Die Bundesregierung sieht erhebliche verfassungsrechtliche Risiken bei einem Gesetzentwurf aus Hessen. Dieser soll die öffentliche Leugnung des Existenzrechts Israels unter Strafe stellen.

Die Bundesregierung lehnt einen Gesetzentwurf aus Hessen ab, mit dem die öffentliche Leugnung des Existenzrechts Israels unter Strafe gestellt werden soll. Nach einem Kabinettsbeschluss, das der Frankfurter Rundschau vorliegt, sieht die Bundesregierung bei der vorgeschlagenen Regelung erhebliche verfassungsrechtliche Risiken.
Zwar teile die Bundesregierung die Auffassung, dass Deutschland eine besondere Verantwortung im Kampf gegen Antisemitismus und für den Schutz jüdischen Lebens trage. Der vorgelegte Entwurf könne jedoch mit dem Grundgesetz kollidieren. Zudem müsse bei einer weiteren Prüfung berücksichtigt werden, dass entsprechende Äußerungen bereits heute in vielen Fällen strafbar sein könnten, etwa als Volksverhetzung oder als Aufforderung zu Straftaten.
Die hessische Landesregierung hatte den Gesetzentwurf Anfang Mai in den Bundesrat eingebracht. Vorgesehen ist eine Änderung des Paragrafen 130 des Strafgesetzbuches. Demnach könnte die öffentliche oder bei Versammlungen geäußerte Leugnung des Existenzrechts Israels künftig mit einer Geldstrafe oder einer Freiheitsstrafe von bis zu fünf Jahren geahndet werden.
Der Bundesrat hatte dem Vorstoß im Juli zugestimmt. Nun muss sich auch der Bundestag mit der Initiative befassen. Mit der ablehnenden Haltung der Bundesregierung dürften die Aussichten auf eine Umsetzung jedoch deutlich gesunken sein.
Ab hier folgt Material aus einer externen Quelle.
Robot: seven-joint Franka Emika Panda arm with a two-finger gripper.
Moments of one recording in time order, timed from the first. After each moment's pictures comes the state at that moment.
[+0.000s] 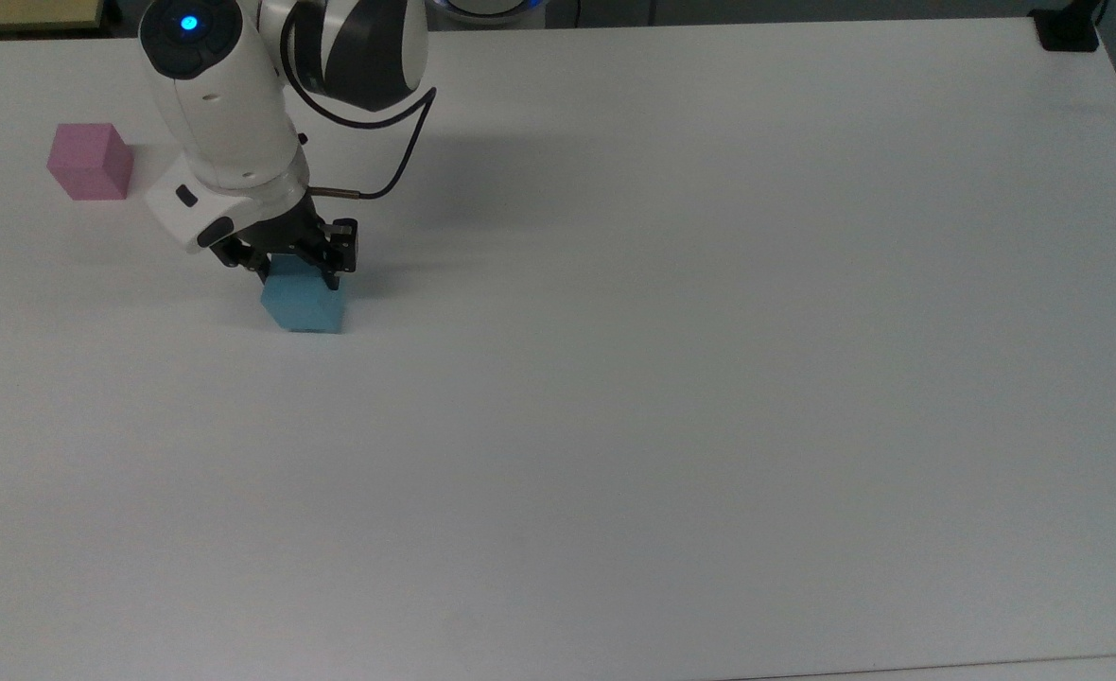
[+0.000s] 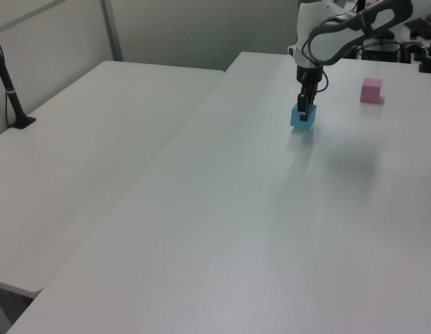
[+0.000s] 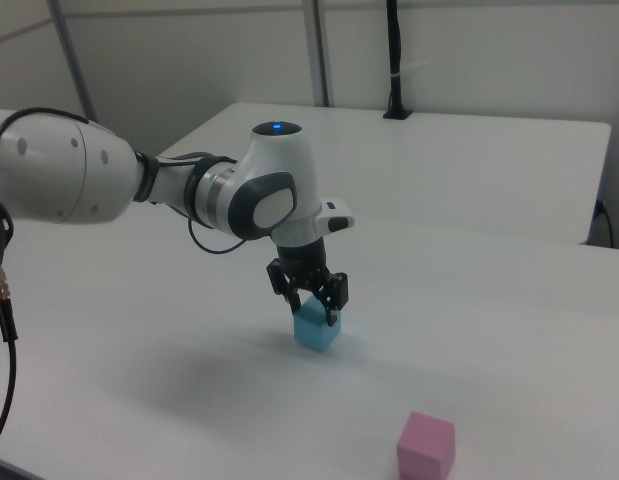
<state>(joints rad) -0.14 0.36 -0.09 -1.80 -0.01 2.18 -0.22</state>
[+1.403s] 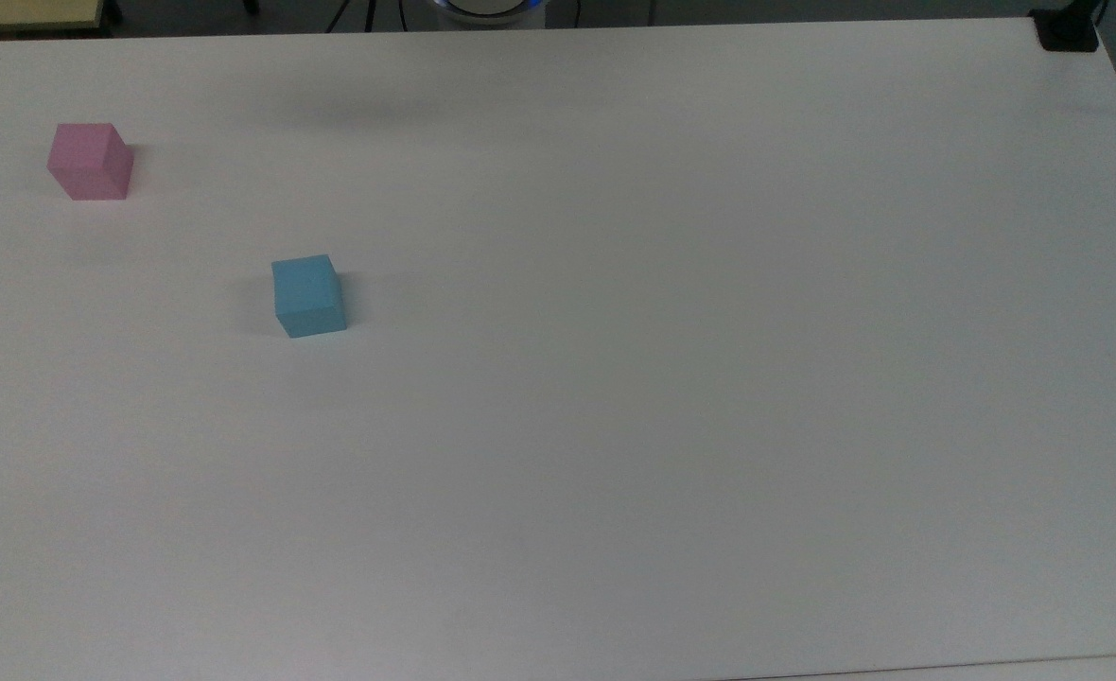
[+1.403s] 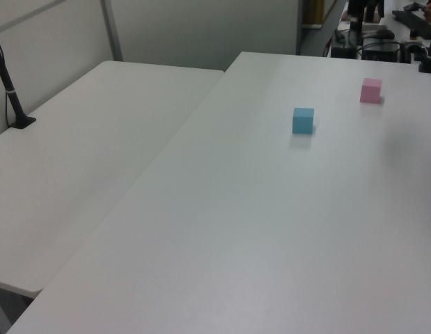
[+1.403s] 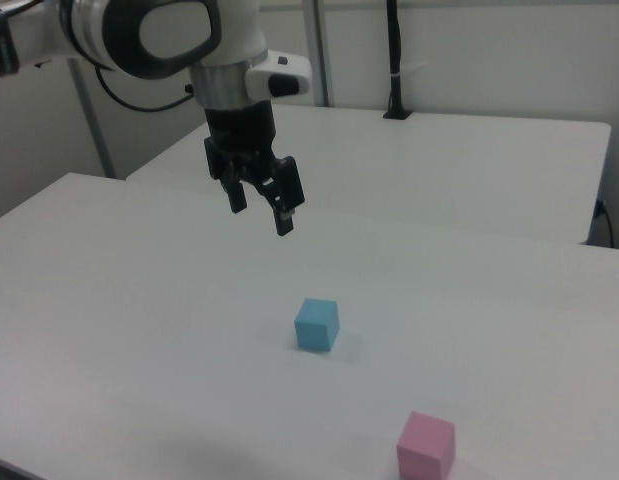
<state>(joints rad) -0.16 -0.09 -0.19 -1.68 -0.02 1.62 -0.08</state>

Kritik an dem Gesetzentwurf hatte es bereits von Juristen und Wissenschaftlern gegeben. Der Wissenschaftliche Dienst des Bundestages war zu der Einschätzung gekommen, dass die Regelung gegen das Grundrecht auf Meinungsfreiheit verstoßen könnte. Auch rund 130 Fachleute aus der Nahost- und Antisemitismusforschung hatten den Vorstoß kritisiert.
Hessens Justizminister Christian Heinz (CDU) verteidigte den Entwurf dagegen als „ausgewogen und verfassungskonform“. Die Bundesregierung solle den Willen der Länder ernst nehmen und ihren Teil dazu beitragen, jüdisches Leben in Deutschland besser zu schützen, sagte er.